Task details: Restate the records exactly. Include all of them.
Start of Listed records
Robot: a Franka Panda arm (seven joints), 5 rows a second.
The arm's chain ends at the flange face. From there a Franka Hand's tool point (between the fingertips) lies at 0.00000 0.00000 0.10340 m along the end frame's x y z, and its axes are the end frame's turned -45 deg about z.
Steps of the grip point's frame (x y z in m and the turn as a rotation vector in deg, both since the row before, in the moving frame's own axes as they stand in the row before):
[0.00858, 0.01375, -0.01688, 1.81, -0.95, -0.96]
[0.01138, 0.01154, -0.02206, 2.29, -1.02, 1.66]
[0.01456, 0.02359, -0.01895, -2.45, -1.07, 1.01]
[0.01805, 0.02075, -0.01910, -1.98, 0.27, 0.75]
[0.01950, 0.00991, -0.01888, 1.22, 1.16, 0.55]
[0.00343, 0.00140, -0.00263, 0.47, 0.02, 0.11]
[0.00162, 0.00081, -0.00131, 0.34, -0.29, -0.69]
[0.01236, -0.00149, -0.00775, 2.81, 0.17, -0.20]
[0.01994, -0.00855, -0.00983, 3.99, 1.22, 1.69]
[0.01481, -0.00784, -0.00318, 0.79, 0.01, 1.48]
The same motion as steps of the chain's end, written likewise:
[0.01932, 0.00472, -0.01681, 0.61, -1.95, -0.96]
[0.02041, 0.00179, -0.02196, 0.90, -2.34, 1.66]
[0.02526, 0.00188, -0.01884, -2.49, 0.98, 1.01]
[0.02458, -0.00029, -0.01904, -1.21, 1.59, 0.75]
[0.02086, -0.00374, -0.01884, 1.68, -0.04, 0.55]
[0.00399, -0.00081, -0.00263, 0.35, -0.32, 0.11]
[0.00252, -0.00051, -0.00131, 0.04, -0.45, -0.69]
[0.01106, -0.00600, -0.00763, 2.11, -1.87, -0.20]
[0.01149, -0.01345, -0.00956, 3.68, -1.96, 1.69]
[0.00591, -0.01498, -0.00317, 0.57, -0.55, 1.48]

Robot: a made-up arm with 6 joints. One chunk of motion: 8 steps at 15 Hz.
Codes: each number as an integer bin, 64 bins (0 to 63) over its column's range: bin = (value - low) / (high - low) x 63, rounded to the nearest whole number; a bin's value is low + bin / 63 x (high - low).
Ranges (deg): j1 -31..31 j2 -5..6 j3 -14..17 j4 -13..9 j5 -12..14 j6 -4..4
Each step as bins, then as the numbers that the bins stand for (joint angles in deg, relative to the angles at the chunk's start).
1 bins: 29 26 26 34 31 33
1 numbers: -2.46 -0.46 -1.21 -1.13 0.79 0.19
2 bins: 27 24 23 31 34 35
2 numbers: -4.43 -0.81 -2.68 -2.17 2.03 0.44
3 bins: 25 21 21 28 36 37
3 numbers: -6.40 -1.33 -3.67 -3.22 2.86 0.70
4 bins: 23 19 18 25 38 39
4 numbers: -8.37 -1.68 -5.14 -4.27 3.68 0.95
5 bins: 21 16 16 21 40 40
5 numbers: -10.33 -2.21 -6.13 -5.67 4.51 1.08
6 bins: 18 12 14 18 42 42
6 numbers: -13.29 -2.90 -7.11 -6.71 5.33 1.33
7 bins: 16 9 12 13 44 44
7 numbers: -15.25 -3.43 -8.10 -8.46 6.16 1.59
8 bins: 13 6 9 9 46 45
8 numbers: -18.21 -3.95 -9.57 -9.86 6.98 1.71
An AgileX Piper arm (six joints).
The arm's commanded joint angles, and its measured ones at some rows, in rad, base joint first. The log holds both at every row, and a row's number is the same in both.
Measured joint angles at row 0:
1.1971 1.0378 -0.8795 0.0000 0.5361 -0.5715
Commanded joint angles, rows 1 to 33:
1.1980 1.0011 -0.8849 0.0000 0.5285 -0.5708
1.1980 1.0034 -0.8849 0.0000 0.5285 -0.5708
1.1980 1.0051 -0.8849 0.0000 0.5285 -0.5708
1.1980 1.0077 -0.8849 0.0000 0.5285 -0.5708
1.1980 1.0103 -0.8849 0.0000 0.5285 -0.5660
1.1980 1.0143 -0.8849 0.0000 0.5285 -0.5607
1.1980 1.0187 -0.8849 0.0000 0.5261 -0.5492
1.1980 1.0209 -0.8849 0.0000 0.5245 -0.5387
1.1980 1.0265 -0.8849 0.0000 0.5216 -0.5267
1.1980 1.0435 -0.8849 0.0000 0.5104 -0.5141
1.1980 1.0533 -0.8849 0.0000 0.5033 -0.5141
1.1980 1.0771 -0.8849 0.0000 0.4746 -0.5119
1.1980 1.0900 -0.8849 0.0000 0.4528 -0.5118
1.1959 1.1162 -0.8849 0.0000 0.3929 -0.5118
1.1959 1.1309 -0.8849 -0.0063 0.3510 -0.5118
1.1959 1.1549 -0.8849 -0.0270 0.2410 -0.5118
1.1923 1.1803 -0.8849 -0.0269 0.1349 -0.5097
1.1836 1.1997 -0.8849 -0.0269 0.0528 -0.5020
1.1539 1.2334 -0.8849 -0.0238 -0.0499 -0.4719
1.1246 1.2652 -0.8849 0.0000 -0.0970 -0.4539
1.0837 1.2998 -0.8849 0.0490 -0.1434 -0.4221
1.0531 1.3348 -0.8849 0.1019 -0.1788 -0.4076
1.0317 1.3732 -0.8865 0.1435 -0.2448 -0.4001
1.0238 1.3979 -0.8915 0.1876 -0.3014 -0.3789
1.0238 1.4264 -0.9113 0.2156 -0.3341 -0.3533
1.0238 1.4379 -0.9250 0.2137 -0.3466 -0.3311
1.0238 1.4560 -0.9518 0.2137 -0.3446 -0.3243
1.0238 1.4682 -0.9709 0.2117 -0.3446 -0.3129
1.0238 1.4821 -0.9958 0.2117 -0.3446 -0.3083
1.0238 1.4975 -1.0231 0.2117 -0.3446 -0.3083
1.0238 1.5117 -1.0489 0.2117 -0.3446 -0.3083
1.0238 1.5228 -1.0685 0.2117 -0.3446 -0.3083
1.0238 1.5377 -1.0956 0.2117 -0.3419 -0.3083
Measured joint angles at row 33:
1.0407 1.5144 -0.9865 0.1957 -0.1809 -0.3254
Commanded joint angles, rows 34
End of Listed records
Solution below:
Robot: a Franka Panda arm (seven joints), 5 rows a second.
The arm's chain ends at the flange face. From there a Franka Hand's tool point (between the fingertips) lies at 0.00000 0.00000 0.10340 m along the end frame's x y z, and its axes are the end frame's turned -45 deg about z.
Steps of the grip point's frame (x y z in m and the turn as a rotation vector in deg, both since the row before, in the moving frame's own axes as they stand in the row before):
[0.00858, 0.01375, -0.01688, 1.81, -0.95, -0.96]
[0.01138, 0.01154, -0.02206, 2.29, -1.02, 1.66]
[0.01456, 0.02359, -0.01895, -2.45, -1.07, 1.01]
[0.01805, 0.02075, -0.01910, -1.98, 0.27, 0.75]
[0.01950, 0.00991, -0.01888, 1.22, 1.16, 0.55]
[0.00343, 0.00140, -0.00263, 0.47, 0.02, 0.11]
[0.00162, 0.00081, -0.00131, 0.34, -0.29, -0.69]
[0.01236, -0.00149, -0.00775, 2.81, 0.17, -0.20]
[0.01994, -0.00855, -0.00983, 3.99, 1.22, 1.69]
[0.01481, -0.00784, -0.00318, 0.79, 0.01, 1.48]
The same motion as steps of the chain's end, written likewise:
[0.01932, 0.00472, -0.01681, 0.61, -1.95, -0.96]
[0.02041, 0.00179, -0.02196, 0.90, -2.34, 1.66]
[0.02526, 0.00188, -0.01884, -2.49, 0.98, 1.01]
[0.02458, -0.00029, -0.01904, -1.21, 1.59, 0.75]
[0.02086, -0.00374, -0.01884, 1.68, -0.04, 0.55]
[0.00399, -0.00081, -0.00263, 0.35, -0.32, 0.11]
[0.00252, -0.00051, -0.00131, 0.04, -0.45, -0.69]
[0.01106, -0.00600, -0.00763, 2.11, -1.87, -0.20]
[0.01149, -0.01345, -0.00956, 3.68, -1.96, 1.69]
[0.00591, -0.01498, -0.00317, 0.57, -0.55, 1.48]

Robot: a made-up arm with 6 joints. One chunk of motion: 8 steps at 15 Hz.
Codes: each number as an integer bin, 64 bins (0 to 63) over its column's range: bin = (value - low) / (high - low) x 63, rounded to the nearest whole number; a bin's value is low + bin / 63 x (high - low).
Ranges (deg): j1 -31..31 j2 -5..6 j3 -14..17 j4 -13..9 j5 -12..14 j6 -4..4
Each step as bins, then as the numbers that the bins stand for (joint angles in deg, relative to the angles at the chunk's start).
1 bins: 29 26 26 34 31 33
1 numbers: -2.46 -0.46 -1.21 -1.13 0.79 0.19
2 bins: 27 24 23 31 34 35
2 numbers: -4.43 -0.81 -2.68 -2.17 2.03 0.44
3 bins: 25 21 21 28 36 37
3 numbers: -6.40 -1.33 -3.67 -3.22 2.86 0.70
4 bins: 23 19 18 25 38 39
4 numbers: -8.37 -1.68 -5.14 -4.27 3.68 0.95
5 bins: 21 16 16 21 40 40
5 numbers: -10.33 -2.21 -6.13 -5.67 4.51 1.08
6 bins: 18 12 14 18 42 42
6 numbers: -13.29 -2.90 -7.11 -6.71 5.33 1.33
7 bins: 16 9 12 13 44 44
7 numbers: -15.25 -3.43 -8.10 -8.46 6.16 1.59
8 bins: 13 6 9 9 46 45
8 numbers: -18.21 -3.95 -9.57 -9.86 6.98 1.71
An AgileX Piper arm (six joints).
The arm's commanded joint angles, and its measured ones at some rows, in rad, base joint first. The log holds both at every row, and a row's number is the same in both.
Measured joint angles at row 0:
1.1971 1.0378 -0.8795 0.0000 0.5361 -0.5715
Commanded joint angles, rows 1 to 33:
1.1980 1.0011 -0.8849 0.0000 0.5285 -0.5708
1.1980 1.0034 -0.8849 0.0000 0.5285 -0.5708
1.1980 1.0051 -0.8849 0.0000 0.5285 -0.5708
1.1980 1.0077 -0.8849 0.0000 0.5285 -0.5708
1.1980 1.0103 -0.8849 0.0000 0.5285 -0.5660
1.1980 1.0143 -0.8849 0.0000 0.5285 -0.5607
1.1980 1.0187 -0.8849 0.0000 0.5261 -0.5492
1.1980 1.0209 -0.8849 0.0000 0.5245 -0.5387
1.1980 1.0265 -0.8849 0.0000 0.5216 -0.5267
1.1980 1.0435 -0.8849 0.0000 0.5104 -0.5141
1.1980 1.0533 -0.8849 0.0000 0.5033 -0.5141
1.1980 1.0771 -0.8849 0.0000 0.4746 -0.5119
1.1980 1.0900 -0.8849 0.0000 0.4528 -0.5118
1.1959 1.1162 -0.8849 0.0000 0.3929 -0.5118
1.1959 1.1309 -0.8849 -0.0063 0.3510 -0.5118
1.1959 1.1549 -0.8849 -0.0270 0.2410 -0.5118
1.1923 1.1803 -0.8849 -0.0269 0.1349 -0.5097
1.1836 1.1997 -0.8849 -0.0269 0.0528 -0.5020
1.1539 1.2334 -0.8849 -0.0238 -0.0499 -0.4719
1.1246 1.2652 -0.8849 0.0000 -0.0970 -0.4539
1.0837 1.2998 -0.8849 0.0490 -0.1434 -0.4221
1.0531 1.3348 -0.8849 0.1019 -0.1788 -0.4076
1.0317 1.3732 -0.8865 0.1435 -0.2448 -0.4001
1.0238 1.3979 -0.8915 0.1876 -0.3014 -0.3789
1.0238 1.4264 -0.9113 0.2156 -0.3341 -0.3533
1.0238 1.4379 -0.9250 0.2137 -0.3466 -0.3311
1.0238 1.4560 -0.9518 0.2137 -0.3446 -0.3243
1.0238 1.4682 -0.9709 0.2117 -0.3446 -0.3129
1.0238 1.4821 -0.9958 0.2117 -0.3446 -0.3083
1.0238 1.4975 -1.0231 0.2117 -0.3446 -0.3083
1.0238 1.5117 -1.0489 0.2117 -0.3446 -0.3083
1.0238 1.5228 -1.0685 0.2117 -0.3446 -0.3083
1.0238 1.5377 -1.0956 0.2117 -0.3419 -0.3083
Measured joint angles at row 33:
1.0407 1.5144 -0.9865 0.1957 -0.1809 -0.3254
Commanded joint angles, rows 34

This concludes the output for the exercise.